- Instructions for the task -
Check each line below for the word "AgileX", and copy those that have it.

━━━ Input data

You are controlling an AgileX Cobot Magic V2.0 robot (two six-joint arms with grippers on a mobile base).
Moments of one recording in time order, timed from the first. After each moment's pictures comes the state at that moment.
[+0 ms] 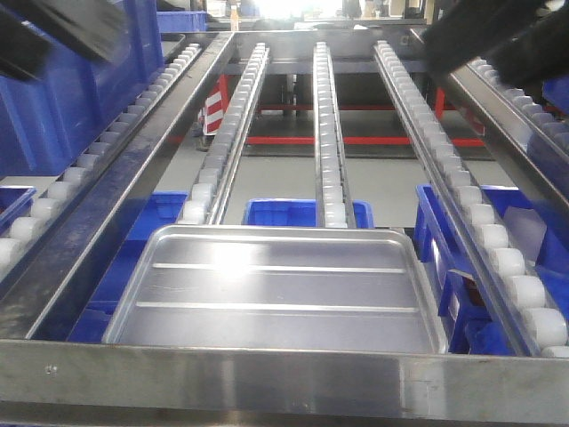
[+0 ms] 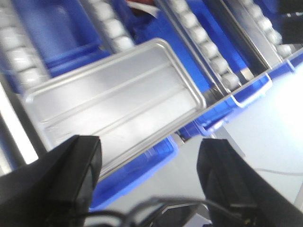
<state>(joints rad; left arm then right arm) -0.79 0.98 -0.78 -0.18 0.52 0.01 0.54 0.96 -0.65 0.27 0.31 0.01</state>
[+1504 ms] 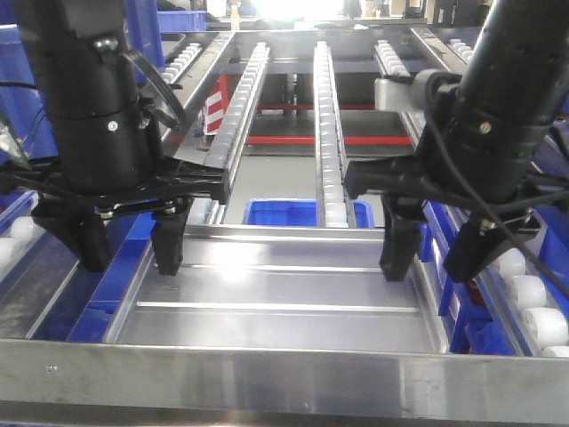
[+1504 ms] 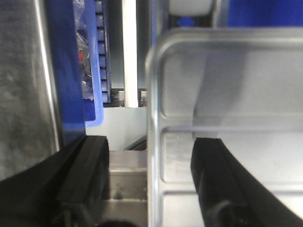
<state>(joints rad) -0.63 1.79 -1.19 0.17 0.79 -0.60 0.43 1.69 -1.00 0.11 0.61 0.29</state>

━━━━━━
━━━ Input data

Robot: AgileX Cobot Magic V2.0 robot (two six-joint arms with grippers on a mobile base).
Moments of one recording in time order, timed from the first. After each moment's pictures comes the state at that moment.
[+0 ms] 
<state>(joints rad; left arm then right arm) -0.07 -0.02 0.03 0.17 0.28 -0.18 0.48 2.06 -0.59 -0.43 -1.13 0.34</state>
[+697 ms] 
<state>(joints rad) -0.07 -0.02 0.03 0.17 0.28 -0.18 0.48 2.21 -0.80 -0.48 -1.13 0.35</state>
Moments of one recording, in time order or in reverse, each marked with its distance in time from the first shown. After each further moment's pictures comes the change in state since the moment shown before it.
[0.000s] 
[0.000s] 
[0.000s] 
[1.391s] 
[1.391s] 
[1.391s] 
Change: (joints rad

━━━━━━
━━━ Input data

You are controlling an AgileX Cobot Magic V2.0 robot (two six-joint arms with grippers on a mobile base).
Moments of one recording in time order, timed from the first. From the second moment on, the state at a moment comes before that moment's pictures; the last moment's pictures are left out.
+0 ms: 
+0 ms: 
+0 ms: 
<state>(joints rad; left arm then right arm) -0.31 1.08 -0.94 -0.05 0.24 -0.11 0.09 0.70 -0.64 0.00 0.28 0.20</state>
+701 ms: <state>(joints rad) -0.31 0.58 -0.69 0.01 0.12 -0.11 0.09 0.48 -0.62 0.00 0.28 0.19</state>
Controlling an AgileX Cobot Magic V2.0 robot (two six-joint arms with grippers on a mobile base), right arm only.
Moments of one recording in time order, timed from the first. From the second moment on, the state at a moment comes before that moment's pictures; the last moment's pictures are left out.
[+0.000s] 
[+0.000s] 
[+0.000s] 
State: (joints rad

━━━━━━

- Result -
You are controlling an AgileX Cobot Magic V2.0 robot (two six-joint arms with grippers on a mobile base).
Robot: AgileX Cobot Magic V2.0 robot (two six-joint arms with grippers on a mobile base).
You are controlling an AgileX Cobot Magic V2.0 robot (two six-joint arms with grippers on a mobile base).
Controlling an AgileX Cobot Magic V2.0 robot (two six-joint arms with grippers on a mobile base), right arm only.

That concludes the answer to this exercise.